Signode Finland, former Oy M. Haloila Ab, is one of the world's leading companies in the manufacture of pallet-wrapping machines. Signode Finland factories are located in Masku, Finland (fully automatic wrapping machines) and Kardjali, Bulgaria (semi-automatic wrapping machines).

Wrapping Machines 
Signode semi-automatic and fully automatic Octopus wrapping machines are used for wrapping different kinds of pallet loads for example, in the food, beverage and construction industries, and in logistics centres.

The most widely known product in Signode Finland's product range is the fully automatic wrapping machine, Octopus, with over 7000 fully automatic stretch wrapping machines manufactured so far. In 2008, the international media also spotlighted the manufacture of the 3000th Octopus machine.

The Octopus machines have been in production since 1983; when the model was launched it was the first pallet-wrapping machine with a rotating ring system. In 2013 the company celebrated the 30th anniversary of the Octopus range. Octopus is still the market leader at the international level and one of the most widely known brands in the wrapping industry.

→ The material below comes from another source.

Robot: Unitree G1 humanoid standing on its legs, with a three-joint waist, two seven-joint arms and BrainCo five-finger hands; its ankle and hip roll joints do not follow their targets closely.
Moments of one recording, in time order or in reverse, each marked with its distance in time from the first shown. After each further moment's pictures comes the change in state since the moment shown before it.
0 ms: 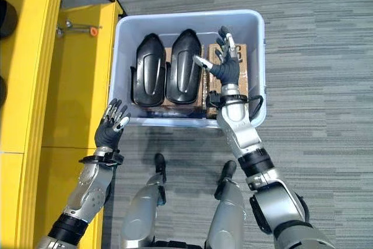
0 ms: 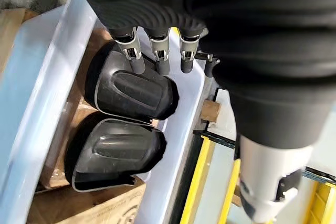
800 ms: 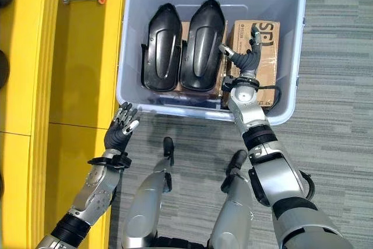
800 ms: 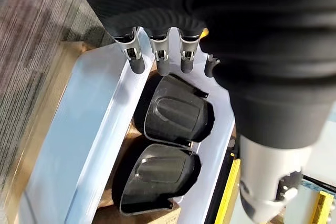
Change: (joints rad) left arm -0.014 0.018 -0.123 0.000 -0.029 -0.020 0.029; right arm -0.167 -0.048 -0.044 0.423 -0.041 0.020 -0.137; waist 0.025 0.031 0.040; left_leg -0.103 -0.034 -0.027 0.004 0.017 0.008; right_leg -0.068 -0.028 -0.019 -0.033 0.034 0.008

Semi-automatic wrapping machines include the Cobra, Ecomat and Rolle.

History 
Haloila was founded in 1972. The first rotary stretch wrapping machines were manufactured in 1976 and in 1983 Haloila introduced the first fully automatic Octopus wrapping machine. Illinois Tool Works Inc. (ITW) purchased Haloila in 1995 and in 2014 Haloila became part of the Signode Industrial Group. In October 2020 Oy M. Haloila Ab changed company name to Signode Finland Oy.